User:Boris Tsirelson/Sandbox1: Difference between revisions

David Hilbert aimed to find axioms sufficient for all mathematics and to prove their consistency from the assumption that the "finitary arithmetic" (a subsystem of the usual arithmetic of the positive integers, chosen to be philosophically uncontroversial) was consistent. A fatal blow was dealt by the second Gödel's incompleteness theorem. Consistency of a theory cannot be proved by a weaker theory, nor by the same theory. It can be proved by a stronger theory, which does not dispel doubts: if the given theory is inconsistent then the stronger theory, being all the more inconsistent, can prove every claim, be it true or false.

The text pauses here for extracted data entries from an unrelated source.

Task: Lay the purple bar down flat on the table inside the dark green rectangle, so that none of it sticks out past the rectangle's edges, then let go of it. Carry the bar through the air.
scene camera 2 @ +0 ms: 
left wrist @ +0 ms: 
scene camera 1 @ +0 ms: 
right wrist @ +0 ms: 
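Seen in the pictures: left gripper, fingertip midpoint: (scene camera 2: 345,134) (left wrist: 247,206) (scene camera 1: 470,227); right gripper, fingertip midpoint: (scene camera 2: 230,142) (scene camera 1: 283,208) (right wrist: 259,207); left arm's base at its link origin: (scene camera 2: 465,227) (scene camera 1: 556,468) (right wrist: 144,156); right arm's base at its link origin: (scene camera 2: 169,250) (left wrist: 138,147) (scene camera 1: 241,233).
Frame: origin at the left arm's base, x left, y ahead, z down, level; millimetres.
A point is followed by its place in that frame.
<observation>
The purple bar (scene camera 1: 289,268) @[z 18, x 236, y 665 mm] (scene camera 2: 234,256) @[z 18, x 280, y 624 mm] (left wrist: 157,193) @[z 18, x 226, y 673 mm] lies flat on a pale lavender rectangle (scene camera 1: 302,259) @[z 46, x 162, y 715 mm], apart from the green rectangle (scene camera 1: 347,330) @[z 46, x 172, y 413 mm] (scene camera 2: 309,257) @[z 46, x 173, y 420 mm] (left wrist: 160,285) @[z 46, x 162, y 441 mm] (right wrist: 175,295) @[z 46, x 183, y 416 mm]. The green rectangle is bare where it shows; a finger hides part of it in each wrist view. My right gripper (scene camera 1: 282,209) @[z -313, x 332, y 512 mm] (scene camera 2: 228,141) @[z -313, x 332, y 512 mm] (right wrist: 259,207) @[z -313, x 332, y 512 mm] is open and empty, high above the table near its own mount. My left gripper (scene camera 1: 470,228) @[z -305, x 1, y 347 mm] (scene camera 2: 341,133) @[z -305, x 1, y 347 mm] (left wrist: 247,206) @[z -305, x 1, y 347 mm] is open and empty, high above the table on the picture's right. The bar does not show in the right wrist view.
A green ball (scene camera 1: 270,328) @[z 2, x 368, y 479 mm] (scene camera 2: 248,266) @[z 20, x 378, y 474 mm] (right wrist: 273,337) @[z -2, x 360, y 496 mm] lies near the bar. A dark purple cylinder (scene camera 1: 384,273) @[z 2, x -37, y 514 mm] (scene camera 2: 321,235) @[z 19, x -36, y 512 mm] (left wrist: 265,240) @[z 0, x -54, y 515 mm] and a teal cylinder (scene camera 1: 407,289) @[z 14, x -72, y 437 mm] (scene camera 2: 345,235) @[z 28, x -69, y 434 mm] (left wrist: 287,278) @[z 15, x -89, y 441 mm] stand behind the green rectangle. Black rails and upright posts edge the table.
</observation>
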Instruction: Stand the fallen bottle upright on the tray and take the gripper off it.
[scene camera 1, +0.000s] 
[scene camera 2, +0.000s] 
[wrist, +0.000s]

Many mathematicians feel that specialized theories, being more reliable than universal theories, are like watertight compartments. If a contradiction will be found in the used universal theory, specialized theories will separate and wait for a better universal theory.

I have always felt that, if one day someone came up with a contradiction in mathematics, I would just say, "Well, those crazy logicians are at it again," and go about my business as I was going the day before.^[1]

Casacuberta, C & M Castellet, eds. (1992), Mathematical research today and tomorrow: Viewpoints of seven Fields medalists, Lecture Notes in Mathematics, vol. 1525, Springer-Verlag, ISBN 3-540-56011-4.